Позвонил на эту тему тут же Наталье Ивановой.

– Порадовали! Когда филолог что-то даёт – страшно. Я же вас читаю очень давно, ваша первая статья с Мариэттой лежит у меня выдранная. Но тут – проза! Я ожидала чего-то усложнённого, м. б., даже филологического. А у вас – интересно, грустно, весело.

Дальше я сказал, что, к удивлению, обнаружил, что пишу исторический роман.

– Конечно! Та же дистанция, что у Толстого с «Войной и миром» – 50 лет. Всё – история. Эта бабушка с её щипчиками, ложечками…

Я прямо рыдала! Не ждите до среды. Забрасывайте завтра. Мы мгновенно прочитаем.

1 марта. Прилетел в Сеул. Последний семестр в Сеуле. 24 февраля был в «Знамени». Главы, которые я принёс 22-го, прочитали, действительно, мгновенно. Обсуждали прочитанное в составе: С. И. Чупринин, Наталья Иванова, Е. С. Холмогорова.

Чупринин: – К истории вопроса. Откровенно скажу: если бы это был не Чудаков, я бы просто не взял эти отдельные главы смотреть. У нас это не принято. На днях звонит мне (назвал неведомую мне фамилию тоном, что её все знают) и говорит: «– Написал роман на 2/3!» А я ему: вот когда напишете на 3/3 – звоните, приносите. <…> Много неожиданного. Я сам землю копал, думал, всё про это знаю. Но нет! У вас прочитал такое…

Сначала сказали, что возьмут 4 листа, но потом решили: 7–8. Чтоб я сам отобрал главы. Сделать: «I часть» или «Журнальный вариант».

<…> Когда прощались, Чупринин сказал:

– А всё-таки предыдущая профессия оказывает влияние?

– ?

– Предметный мир! То, что вы основательно разработали в своих статьях и книгах. И в вашей прозе он занимает особое место.

Заглавие Чупринин отверг напрочь.

– «Смерть деда»! Не вижу, чтобы человек, увидевший у прилавка книгу с таким названием, захотел её купить.

И накануне отъезда мы с Л. и Женей [Тоддесом] ломали голову над названием. Это надо было сделать быстро – они хотят анонсировать роман. Продиктовал секретарше три варианта: 1) И все они умерли. Роман-идиллия. 2) Натуральная идиллия. 3) В ту степь.

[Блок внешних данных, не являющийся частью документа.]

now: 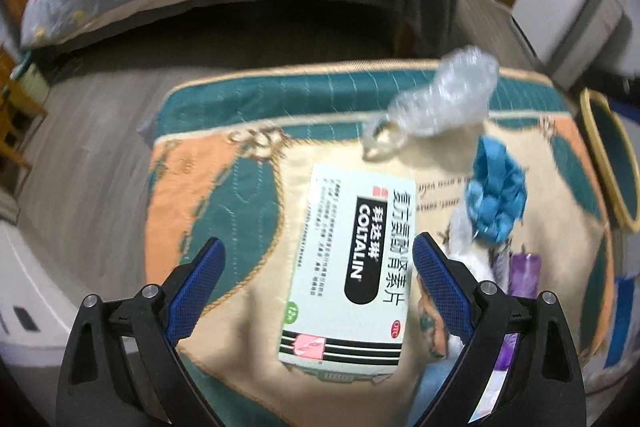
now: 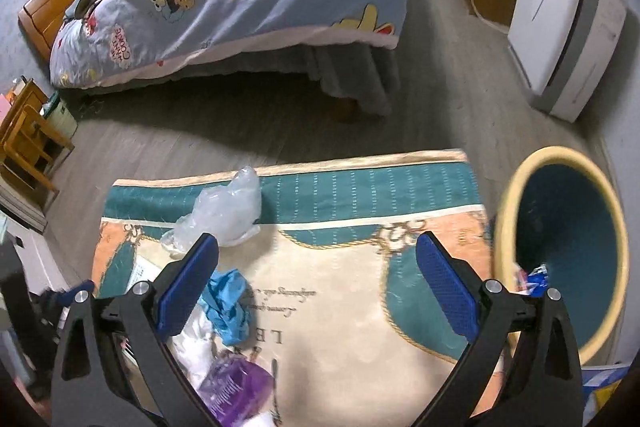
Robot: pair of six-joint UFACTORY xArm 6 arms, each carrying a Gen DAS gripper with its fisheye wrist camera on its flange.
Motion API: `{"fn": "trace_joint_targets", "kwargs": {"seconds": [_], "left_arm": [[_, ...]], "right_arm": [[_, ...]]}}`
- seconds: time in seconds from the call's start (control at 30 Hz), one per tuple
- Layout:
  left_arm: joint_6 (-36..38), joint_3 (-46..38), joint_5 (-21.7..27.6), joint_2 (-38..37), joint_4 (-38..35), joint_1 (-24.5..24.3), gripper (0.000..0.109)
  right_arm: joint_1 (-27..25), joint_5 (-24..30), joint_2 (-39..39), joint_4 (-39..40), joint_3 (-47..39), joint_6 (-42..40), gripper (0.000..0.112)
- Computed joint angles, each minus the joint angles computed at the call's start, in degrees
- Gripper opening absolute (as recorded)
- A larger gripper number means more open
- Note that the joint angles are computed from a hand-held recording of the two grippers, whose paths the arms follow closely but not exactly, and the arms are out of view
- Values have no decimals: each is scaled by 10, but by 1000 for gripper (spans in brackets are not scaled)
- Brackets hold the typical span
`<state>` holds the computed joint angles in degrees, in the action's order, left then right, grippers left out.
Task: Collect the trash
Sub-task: 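Move both grippers back over the cushion toward the remaining trash, then grasp the clear plastic bag with the right gripper while the left grasps the white COLTALIN box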
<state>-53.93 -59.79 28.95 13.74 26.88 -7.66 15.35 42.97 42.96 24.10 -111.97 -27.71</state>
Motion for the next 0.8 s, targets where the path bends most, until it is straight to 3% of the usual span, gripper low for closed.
{"fn": "trace_joint_targets", "kwargs": {"seconds": [0.23,0.47,0.6,0.67,0.73,0.8], "left_arm": [[106,10,-45,18,-98,3,94],[163,14,-36,28,-117,-3,92],[171,24,-40,24,-121,1,76],[165,23,-38,23,-111,0,73],[169,23,-37,21,-116,2,73],[168,24,-31,18,-108,0,72]], "right_arm": [[14,55,72,-13,-96,33,97],[35,101,137,2,-183,47,95],[43,123,157,21,-213,37,80],[47,137,166,25,-226,35,66],[49,146,172,17,-234,42,41],[48,152,172,20,-234,46,35]]}}
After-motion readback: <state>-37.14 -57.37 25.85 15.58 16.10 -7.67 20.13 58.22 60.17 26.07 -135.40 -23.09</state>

В самолёте придумал ещё одно: «Там, в степи глухой». Роман-идиллия.

В разговорах в «Знамени» было видно, что главное впечатление и у Чупринина, и у Ивановой – удивленье, и не от прозы, а от её автора: «Вот он оказался какой! Чего знает. А мы думали – филолог». Иванова сказала ещё, что от автобиографизма мне не уйти и что напрасно я сделал героя историком.

10 марта. Л. уехала в Италию до 25 марта. Завтра собираюсь в библиотеку в Ён-сё – а то засиделся в своей квартире и закис.

11 марта. Что значит растренированность: в Москве не обливался из тазов холодной водой (дача, в нашей ванной не получается), и, приехав в Сеул, где в роскошной ванной комнате можно обливаться хоть из цистерны, обнаружил, что обливаюсь не с прежним наслаждением. Не хочется выливать на себя 5 тазов, но только 3.

12 марта. Я не против рок-музыки, попсы и пр. Пусть – раз слушают, ходят и платят деньги. Но нужно, чтоб хоть иногда кто-нибудь говорил: всё это к тому, что называется искусством, не имеет никакого отношения, это другое, и об этом надо говорить спокойно и неоскорбительно.